Without the pictures, give the listing below again exactly.
+++
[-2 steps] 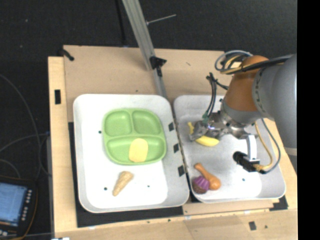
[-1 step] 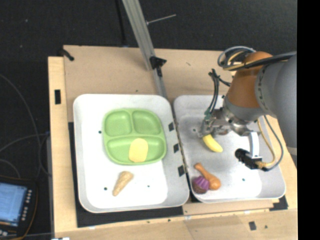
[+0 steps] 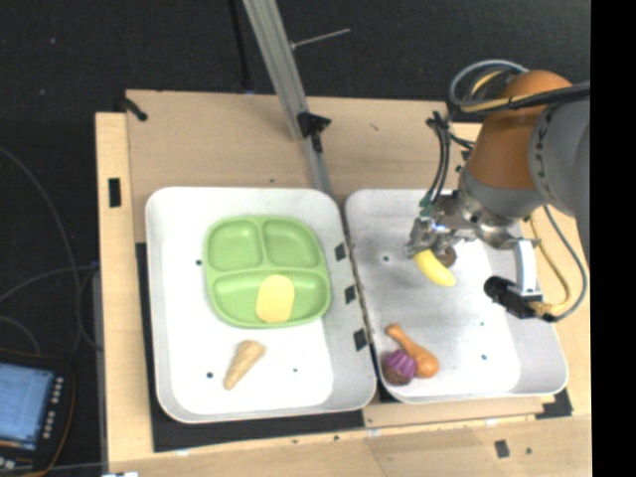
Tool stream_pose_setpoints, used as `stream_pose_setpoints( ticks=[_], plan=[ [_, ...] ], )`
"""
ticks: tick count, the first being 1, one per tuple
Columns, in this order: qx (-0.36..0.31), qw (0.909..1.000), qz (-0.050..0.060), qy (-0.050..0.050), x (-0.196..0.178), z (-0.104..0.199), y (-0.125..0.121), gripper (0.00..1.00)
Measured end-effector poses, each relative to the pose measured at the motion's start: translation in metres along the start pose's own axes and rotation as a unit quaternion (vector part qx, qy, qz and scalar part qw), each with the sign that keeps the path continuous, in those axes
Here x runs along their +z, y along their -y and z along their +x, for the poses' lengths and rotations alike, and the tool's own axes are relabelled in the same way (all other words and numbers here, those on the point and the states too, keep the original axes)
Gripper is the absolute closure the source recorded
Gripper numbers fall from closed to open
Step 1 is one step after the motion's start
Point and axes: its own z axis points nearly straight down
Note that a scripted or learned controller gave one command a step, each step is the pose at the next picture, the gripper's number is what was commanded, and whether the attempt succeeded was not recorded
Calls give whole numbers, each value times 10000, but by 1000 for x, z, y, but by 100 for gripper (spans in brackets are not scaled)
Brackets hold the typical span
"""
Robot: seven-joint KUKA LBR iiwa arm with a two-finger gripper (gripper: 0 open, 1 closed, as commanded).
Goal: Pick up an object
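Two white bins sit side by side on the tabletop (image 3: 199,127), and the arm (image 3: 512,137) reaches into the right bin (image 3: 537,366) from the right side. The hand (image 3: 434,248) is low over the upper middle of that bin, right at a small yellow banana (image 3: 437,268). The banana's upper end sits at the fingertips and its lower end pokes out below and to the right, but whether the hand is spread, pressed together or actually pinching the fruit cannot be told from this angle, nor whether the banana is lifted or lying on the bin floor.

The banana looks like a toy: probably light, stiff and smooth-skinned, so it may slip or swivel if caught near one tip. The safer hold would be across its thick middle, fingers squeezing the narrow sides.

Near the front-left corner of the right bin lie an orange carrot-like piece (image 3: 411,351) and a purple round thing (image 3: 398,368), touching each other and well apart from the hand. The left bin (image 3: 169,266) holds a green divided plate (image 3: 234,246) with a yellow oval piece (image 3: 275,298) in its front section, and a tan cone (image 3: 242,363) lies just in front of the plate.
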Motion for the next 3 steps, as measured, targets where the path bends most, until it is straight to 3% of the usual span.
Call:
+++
## Result below:
[-2 steps] 
[-1 step] 
[+0 steps] 
Tool stream_pose_setpoints, used as `stream_pose_setpoints( ticks=[_], plan=[ [_, ...] ], )`
"""
ticks: tick count, the first being 1, one per tuple
Columns, in this order: qx (-0.36..0.31), qw (0.909..1.000), qz (-0.050..0.060), qy (-0.050..0.050), x (-0.196..0.178), z (-0.104..0.199), y (-0.125..0.121), gripper (0.00..1.00)
Measured end-effector poses, each relative to the pose measured at the motion's start: translation in metres along the start pose's own axes and rotation as a unit quaternion (vector part qx, qy, qz and scalar part qw), each with the sign that keeps the path continuous, in those axes
Here x runs along their +z, y along their -y and z along their +x, for the poses' lengths and rotations alike, and the tool's own axes are relabelled in the same way (all other words and numbers here, those on the point and the states too, keep the original axes)
Gripper is the absolute closure the source recorded
Gripper numbers fall from closed to open
Step 1 is one step after the motion's start
Point and axes: its own z axis points nearly straight down
Note that a scripted or learned controller gave one command a step, each step is the pose at the next picture, the gripper's number is what was commanded, and whether the attempt succeeded was not recorded
Calls give whole numbers, each value times 10000, but by 1000 for x, z, y, but by 100 for gripper (spans in brackets are not scaled)
Brackets hold the typical span
"""
Robot: seven-joint KUKA LBR iiwa arm with a two-finger gripper (gripper: 0 open, 1 closed, as commanded).
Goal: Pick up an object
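Two white bins sit side by side on the tabletop (image 3: 199,127), and the arm (image 3: 512,137) reaches into the right bin (image 3: 537,366) from the right side. The hand (image 3: 434,248) is low over the upper middle of that bin, right at a small yellow banana (image 3: 437,268). The banana's upper end sits at the fingertips and its lower end pokes out below and to the right, but whether the hand is spread, pressed together or actually pinching the fruit cannot be told from this angle, nor whether the banana is lifted or lying on the bin floor.

The banana looks like a toy: probably light, stiff and smooth-skinned, so it may slip or swivel if caught near one tip. The safer hold would be across its thick middle, fingers squeezing the narrow sides.

Near the front-left corner of the right bin lie an orange carrot-like piece (image 3: 411,351) and a purple round thing (image 3: 398,368), touching each other and well apart from the hand. The left bin (image 3: 169,266) holds a green divided plate (image 3: 234,246) with a yellow oval piece (image 3: 275,298) in its front section, and a tan cone (image 3: 242,363) lies just in front of the plate.
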Motion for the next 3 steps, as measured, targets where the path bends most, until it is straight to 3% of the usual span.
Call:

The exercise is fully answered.